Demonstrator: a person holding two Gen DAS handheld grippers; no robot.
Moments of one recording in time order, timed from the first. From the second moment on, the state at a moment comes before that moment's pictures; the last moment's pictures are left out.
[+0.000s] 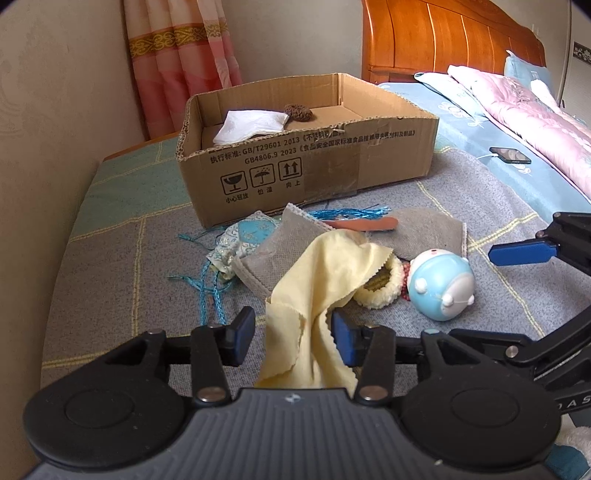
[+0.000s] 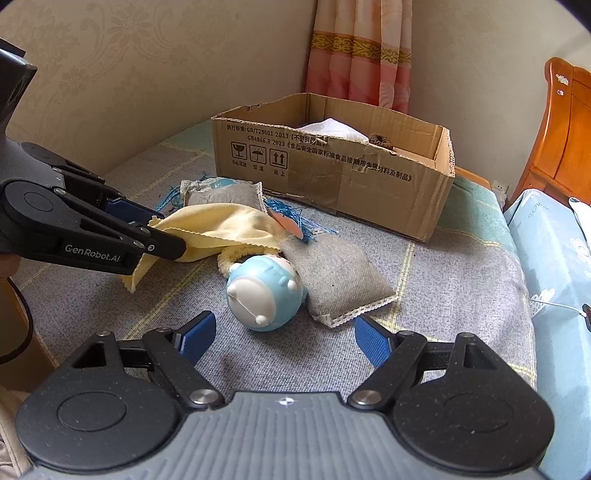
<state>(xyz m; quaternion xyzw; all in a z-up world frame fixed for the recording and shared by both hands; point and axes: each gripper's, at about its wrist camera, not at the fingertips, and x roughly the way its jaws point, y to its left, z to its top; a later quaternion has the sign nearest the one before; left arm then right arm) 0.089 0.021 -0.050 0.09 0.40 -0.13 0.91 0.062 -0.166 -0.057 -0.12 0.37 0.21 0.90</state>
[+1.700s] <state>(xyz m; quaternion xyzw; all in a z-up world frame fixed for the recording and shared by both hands) 0.094 0.035 0.041 0.10 0.32 -0.15 0.93 0.068 -0.162 -0.036 -0.13 0.35 0.23 0.90</state>
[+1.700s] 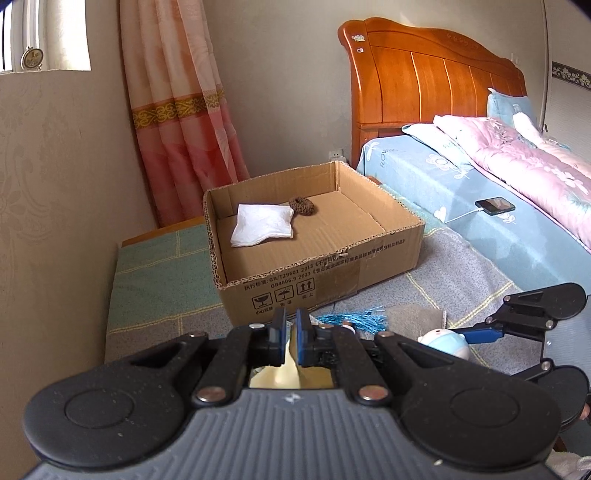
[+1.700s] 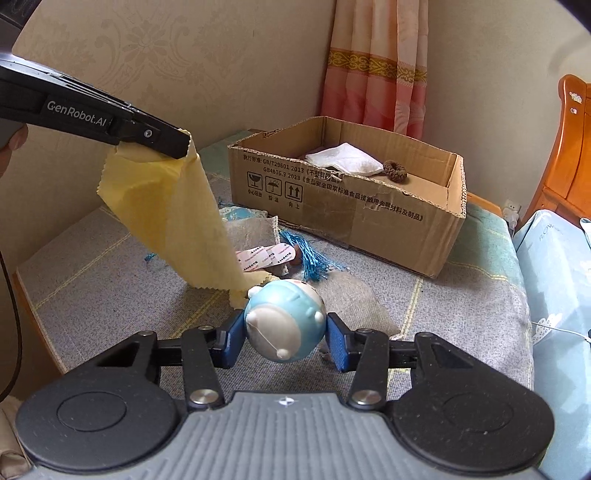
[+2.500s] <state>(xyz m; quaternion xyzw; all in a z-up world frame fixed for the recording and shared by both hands) 0.121 0.036 -0.051 0.08 0.42 -0.21 0.88 0.069 -0.168 -0.043 -0.11 0.37 0.22 0.89</state>
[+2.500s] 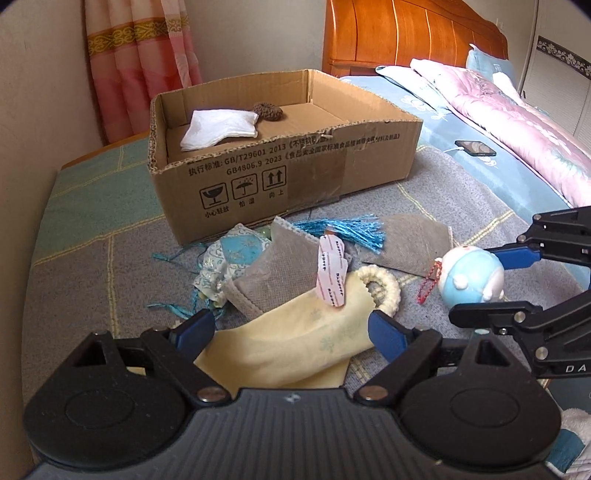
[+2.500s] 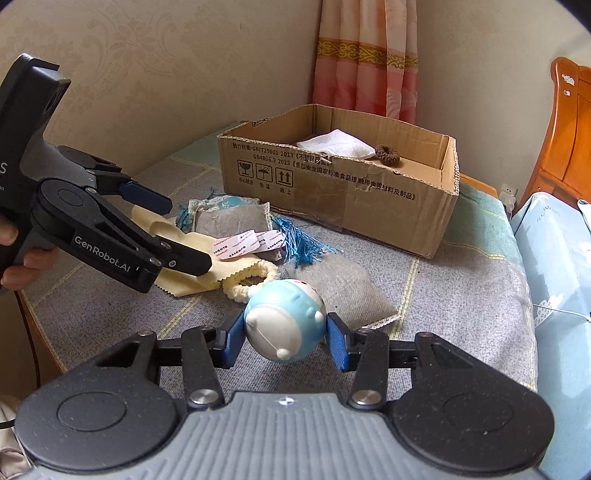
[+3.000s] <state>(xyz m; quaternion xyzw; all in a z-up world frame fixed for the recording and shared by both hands) 0.132 0.031 -0.062 0.12 0.44 -0.25 0.86 0.072 -0.174 -0.046 -0.10 0.38 0.22 0.90</state>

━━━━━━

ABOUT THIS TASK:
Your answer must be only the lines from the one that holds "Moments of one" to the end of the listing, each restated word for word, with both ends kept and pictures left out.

ANSWER BELOW:
Moments of one recording in time order, timed from the first. From the second moment on, the state at a moment comes before that moment's pictures; the last moment's pictures are left out.
[+0.000s] 
[+0.000s] 
<state>(xyz m; quaternion xyzw; all in a z-up world frame fixed for the recording and shared by both hands; point and axes: each gripper's, at about its wrist camera, not at the fingertips, and x roughly the way its jaws point, y to its left, z to its top; a later quaternion has the sign nearest the one before; left arm then right arm) 0.089 0.021 -0.050 0.09 0.40 -0.13 0.91 0.062 -0.166 -0.057 -0.12 0.37 0.21 0.90</state>
[+1.700s] <state>(xyz m; quaternion xyzw; all in a z-up world frame fixed for the recording and shared by both hands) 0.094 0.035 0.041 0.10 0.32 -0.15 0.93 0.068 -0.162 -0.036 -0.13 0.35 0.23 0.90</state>
[+1.700s] 
[+1.700s] 
[+2.500s] <state>(xyz m; quaternion xyzw; all in a z-up world frame fixed for the recording and shared by both hands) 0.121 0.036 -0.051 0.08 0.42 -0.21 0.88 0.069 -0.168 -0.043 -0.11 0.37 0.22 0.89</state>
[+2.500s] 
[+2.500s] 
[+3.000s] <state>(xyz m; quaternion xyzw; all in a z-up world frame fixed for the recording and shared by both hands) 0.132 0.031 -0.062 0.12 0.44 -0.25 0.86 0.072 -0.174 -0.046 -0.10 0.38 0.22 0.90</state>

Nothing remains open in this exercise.